I want to know how, if there's any reasonable way, to take a 32 bit int and turn it into a character that will be counted as that number in a formatted file. I have done this before. I saved a long number as a char, and I then extracted that same number later. I want to know how I must've done it. I'm very very close to finishing a program and I need to know what it was I did. I tried to hire a programmer and he just gave me crap that it can't be done. I have seen it be done. I realize I'll be using char32_t. But if you can tell me how to input and output those, I'd be much appreciative. Thanks.
char d;
for (int x = 0 ; x < H.size(); ++x) {
m++;
longint b = H[x].to_ulong();
d = b;
out << d;
}
H is a vector of bitset<32>'s. I'm curious that I can do this, I wanted to some professional experience to validate my claim. This actually works as far as I can tell. I don't know if you knew that. But you can get maximum space relief with it in a compression scenario.
If you're concerned about space then <vector> is the wrong approach. std::vector allows (amortized) constant time insertion at the end by increasing the container capacity exponentially.
Therefore at most half of the allocated memory in the vector doesn't contain bitsets at any given time.
In your code, b should be unsigned. If H[x].to_ulong() evaluates to a value that's too big to fit in the signed integer, then the value of that signed integer is up to the implementation.
You also can't rely on longint (unsigned or not) being 32 bits wide. If you require that, use std::uint32_t from <cstdint> instead.
The conversion from longint to char in d = b; discards information.
As for whether or not this actually does what you intend, I can't tell since you never clarified anything. You are dropping the top bits of the value, which can be done with a simple assignment like on line 6.
Okay, you're right on this, you almost nailed what I was looking for with the things you said there, @mbozzi. an unsigned char, according to climits.h allows for 256 or greater size for chars. Do I have to use climits in my code to stop the discarding of information?
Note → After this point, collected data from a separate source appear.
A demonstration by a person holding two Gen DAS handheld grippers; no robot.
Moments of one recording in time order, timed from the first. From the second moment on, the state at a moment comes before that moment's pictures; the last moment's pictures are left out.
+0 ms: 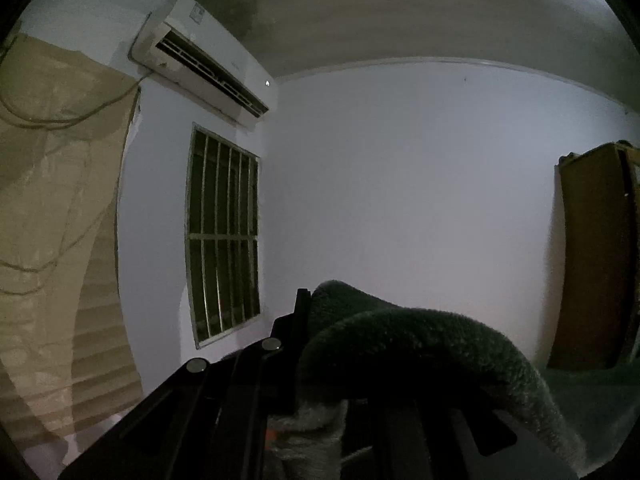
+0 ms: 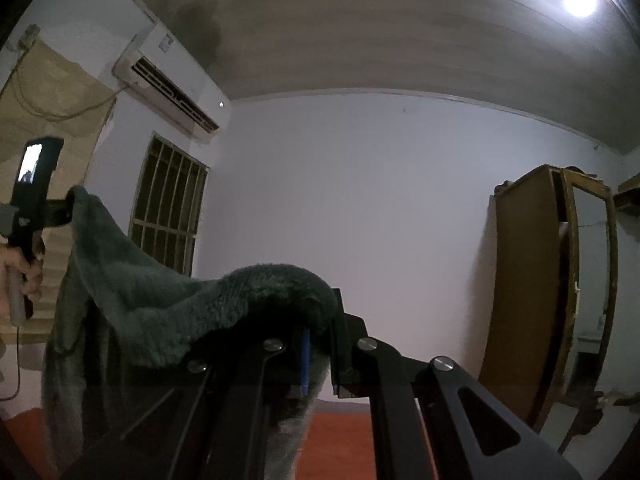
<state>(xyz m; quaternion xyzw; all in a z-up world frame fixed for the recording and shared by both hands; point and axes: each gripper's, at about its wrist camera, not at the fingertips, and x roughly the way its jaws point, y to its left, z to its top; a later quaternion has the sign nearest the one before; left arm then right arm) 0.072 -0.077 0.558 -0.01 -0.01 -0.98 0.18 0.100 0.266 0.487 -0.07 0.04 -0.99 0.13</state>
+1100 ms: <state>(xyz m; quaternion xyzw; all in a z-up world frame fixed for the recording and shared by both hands) 0.129 -0.128 0.524 0.10 0.06 -0.98 0.13 0.244 0.282 0.515 -0.03 0.04 -0.99 0.12</state>
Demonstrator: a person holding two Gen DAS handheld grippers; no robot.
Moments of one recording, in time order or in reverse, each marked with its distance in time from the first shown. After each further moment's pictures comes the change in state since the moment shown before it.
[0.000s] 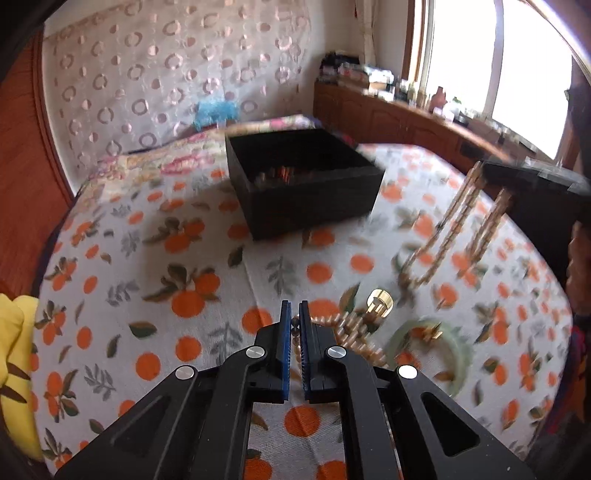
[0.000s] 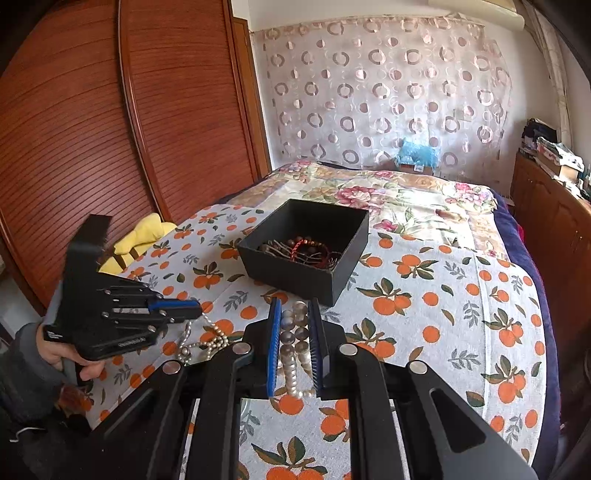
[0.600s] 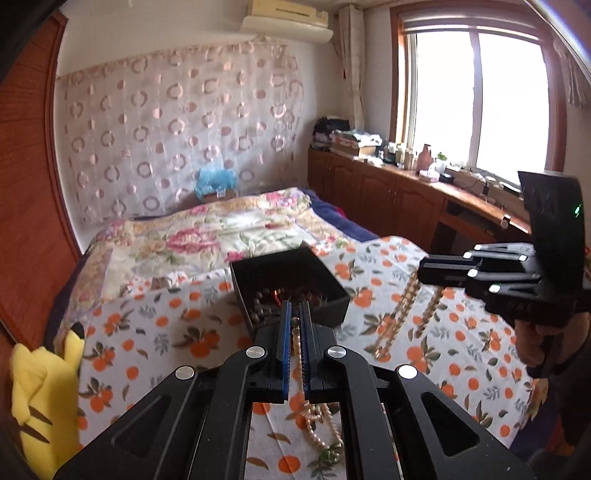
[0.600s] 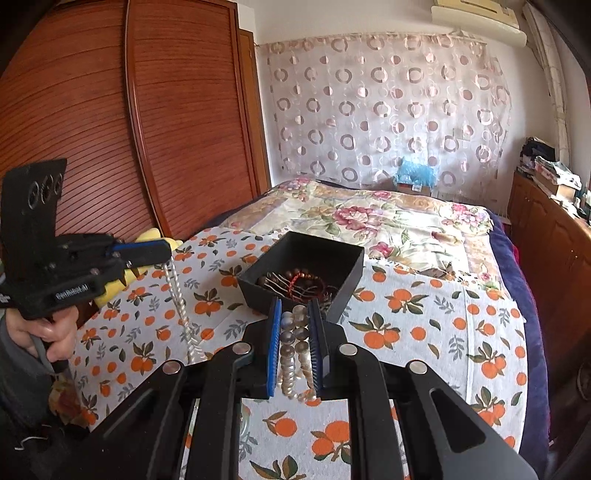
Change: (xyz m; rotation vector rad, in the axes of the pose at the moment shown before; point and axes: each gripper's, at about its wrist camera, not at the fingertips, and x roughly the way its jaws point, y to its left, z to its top) left arm -0.081 -0.014 0.064 0.035 -0.247 0.003; right arm -0.014 0.002 0.030 -0.035 -0.054 -0.010
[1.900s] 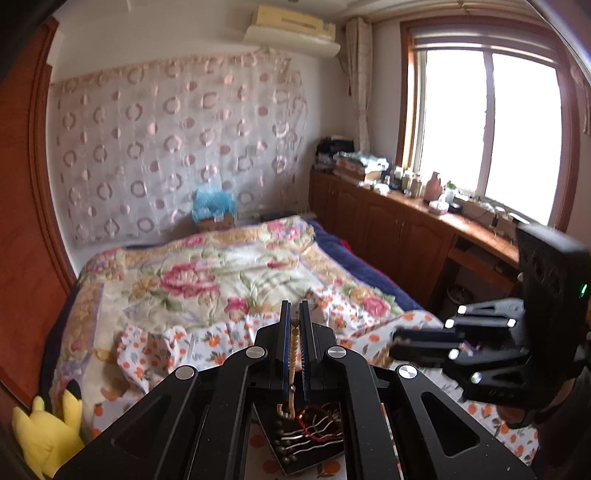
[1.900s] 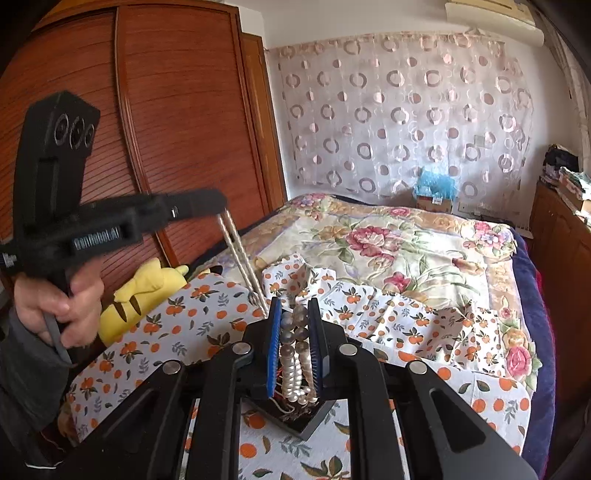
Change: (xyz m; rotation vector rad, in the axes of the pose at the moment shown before) left arm 0.089 0.048 0.128 -0.025 -0.028 -0.024; right arm 0.071 -0.043 0.110 -0.003 -0.002 0.082
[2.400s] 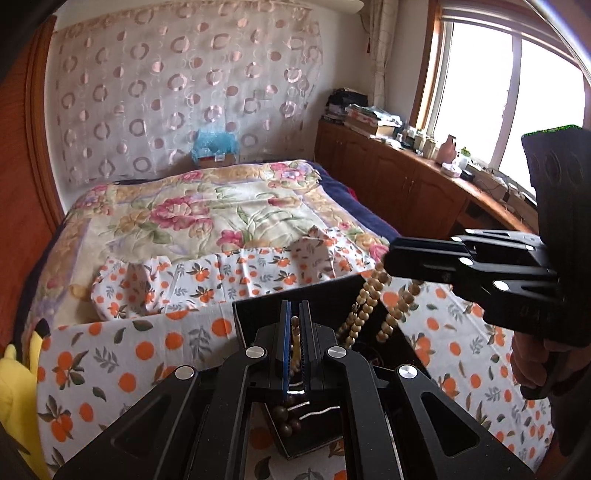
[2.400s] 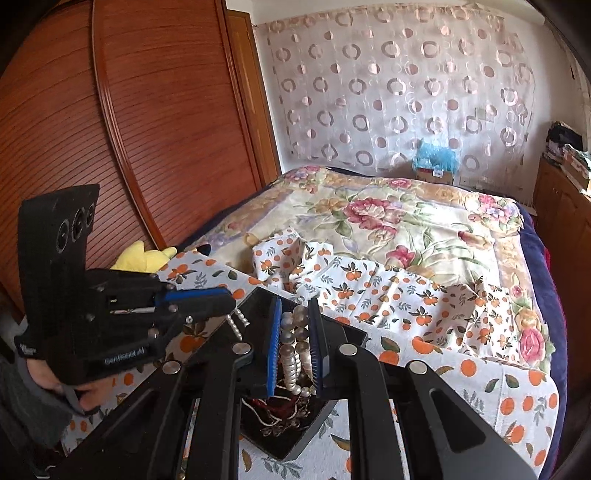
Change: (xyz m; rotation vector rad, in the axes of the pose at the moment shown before) left arm 0.069 0.017 -0.087 -0.079 0.170 -0.017; right arm 0.074 -0.017 -0.020 0.035 0.087 -0.003
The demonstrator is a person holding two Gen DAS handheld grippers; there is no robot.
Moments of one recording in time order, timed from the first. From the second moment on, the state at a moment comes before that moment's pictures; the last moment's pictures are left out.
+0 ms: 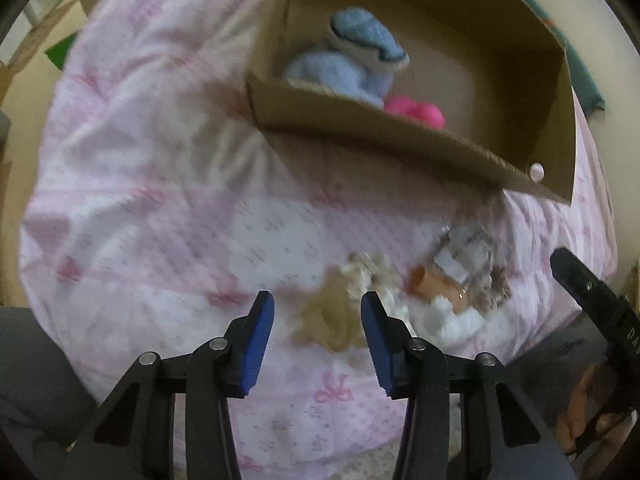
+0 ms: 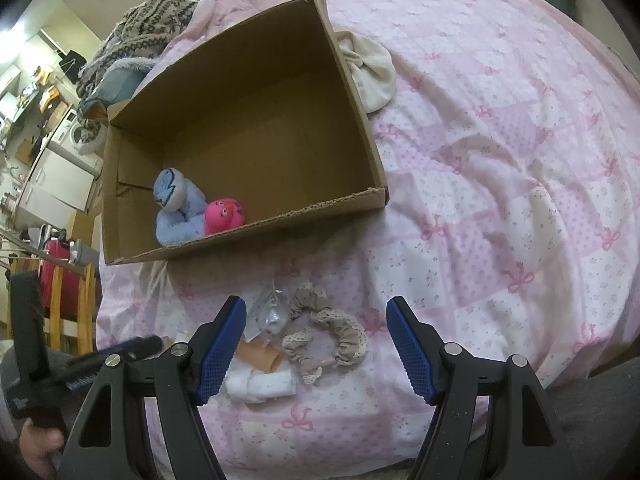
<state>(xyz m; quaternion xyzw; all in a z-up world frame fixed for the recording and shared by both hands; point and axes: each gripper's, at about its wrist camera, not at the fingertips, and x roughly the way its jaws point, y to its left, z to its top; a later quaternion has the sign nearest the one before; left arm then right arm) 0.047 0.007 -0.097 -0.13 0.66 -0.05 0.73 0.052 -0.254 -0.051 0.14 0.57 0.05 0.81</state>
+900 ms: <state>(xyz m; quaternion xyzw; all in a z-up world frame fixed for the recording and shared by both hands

The left side of the asterisk is the read in value of the 'H' vector after output to file. The left (which apparently wants to be a bugger right now) is on the right of the asterisk. I know, that if I come out with the left, I'm going to be able to get the information back. That's my goal. I'm making a compression utility. Just a neat wrapper I made, isn't it? According to climits.h a char is not represented only in 8 bits. But it can be made of any number of bits.
A char is not necessarily 8 bits. It is necessarily one machine byte. The size of a char is a constant expression. The constant expression sizeof(char) evaluates to 1. The precise number of bits in a char can be obtained from the C macro constant CHAR_BIT.
Since your longint is 32 bits I feel like it is a reasonable assumption that CHAR_BIT is 8.
--
So where's the compression going on? What does the left side of the asterisk represent? You haven't really explained your problem.
Compression relies on the fact that in most messages there is less entropy than is usually apparent per the length of the message. This entropy is the information-theoretic kind, i.e., "Shannon entropy".
If you hope to compress data but not lose any information (called "lossless compression"), you must have (or obtain through analysis) information about the data you are compressing. The total entropy of a message represents the absolute limit on the size of the compressed message.
You can't fit 32 bits of message into 8 bits unless you know something about the 32 bits. Truncating the top 24 just won't work.
while (counter < length) {
int p = static_cast<int>(mybuffer[counter]);
counter++;
// Here we give the relative bit size
// 8 can be changed to whatever.
// you'll always end up with 1/2 + 1
longlong a = static_cast<longlong>(pow(2, MAX_BITS));
if (p < 0)
p = p * (-1);
totalCnt++;
do {
if (0 <= p - a/2 - a/4) {
insert_leaf(Hi, RS);
p = p - a/2 - a/4;
}
elseif (0 <= p - a/2) {
insert_leaf(Hi, LS);
p = p - a/2;
}
elseif (0 <= p - a/4) {
insert_leaf(Lo, LS);
p = p - a/4;
}
else
insert_leaf(Lo, RS);
a = a/4;
} while (p != 0);
}
That's my compressor. It looks like I'm taking 4 bits, but I'm really recording 8. It's just a strange way to count them (CONFIDENTIAL TASK). I just want a software version that does the same. I showed you the wrapper to get 32bit chars, in which I save 75% of my file size. the top wrapper just saves them into sequential bytes. I know it sounds lame, but I save 75% (somewhere in the 32 bit chars, as stated).